Assignment: Filter task. Return each line of the material that holds the string "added".
################
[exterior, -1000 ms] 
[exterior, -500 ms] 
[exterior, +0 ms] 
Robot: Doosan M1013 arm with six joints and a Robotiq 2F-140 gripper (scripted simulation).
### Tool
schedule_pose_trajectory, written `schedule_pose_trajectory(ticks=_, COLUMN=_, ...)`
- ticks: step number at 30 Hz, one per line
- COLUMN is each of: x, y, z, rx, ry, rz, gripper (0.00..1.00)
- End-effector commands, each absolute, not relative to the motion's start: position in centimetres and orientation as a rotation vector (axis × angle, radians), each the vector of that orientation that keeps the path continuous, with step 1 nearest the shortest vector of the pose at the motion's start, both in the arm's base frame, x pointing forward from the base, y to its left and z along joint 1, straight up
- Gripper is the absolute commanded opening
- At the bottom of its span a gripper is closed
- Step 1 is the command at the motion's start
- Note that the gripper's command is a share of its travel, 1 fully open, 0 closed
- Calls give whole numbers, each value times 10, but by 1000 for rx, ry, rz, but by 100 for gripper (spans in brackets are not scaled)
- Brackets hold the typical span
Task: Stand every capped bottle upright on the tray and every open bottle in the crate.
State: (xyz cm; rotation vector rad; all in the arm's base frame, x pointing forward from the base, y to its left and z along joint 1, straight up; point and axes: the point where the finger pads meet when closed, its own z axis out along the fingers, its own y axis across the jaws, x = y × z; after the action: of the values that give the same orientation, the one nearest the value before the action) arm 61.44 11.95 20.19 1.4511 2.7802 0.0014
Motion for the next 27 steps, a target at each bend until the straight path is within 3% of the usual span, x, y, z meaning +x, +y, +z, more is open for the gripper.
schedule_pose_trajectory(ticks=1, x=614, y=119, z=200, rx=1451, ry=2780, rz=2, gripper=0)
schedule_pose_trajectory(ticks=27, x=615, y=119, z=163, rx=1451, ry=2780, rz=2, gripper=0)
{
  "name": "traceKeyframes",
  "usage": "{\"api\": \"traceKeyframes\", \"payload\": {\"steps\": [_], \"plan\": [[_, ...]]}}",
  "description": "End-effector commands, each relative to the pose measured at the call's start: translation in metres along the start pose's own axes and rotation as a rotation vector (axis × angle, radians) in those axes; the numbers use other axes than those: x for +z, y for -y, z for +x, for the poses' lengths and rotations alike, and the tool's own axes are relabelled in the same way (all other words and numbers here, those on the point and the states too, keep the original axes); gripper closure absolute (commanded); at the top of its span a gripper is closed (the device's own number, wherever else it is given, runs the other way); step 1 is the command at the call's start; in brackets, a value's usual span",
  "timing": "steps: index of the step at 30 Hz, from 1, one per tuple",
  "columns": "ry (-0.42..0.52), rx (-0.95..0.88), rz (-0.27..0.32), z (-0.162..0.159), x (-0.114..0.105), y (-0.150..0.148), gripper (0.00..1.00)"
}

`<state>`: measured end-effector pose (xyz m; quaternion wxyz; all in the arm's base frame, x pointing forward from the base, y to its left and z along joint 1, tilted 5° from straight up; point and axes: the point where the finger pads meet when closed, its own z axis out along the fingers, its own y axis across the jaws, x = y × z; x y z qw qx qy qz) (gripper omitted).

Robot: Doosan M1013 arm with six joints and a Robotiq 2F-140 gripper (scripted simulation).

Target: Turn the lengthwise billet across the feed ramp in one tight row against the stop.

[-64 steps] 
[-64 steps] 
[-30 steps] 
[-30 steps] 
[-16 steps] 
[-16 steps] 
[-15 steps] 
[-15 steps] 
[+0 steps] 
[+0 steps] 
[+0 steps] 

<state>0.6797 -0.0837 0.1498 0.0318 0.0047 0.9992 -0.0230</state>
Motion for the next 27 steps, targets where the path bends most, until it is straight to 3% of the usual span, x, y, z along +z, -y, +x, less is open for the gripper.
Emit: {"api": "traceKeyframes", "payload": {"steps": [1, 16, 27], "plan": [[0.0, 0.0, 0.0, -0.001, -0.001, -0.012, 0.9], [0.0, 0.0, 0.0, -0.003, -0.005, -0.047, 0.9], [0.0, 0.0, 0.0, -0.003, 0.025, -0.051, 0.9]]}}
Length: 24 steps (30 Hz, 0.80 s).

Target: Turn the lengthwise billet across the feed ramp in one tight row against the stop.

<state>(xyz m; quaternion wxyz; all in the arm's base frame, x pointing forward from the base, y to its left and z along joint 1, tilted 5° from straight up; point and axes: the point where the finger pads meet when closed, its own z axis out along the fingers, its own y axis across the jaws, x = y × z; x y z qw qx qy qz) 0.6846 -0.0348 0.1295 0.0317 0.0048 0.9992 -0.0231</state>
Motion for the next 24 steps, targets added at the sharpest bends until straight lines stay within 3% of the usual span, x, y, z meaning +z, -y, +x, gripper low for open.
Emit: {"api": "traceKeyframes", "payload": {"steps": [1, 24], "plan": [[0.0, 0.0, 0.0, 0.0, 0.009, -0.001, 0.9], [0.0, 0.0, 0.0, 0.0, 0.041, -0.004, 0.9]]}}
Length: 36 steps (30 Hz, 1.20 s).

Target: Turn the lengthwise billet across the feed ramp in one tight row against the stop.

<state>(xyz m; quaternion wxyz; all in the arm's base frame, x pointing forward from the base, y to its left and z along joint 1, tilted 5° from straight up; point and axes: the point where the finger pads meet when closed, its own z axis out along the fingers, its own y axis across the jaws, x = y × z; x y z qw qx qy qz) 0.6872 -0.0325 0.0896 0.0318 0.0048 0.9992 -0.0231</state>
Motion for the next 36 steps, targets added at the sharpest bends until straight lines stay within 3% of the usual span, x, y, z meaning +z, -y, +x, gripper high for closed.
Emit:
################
Completed exercise:
Motion for the next 24 steps, targets added at the sharpest bends until straight lines stay within 3% of the usual span, x, y, z meaning +z, -y, +x, gripper low for open.
Motion for the next 36 steps, targets added at the sharpest bends until straight lines stay within 3% of the usual span, x, y, z meaning +z, -y, +x, gripper high for closed.

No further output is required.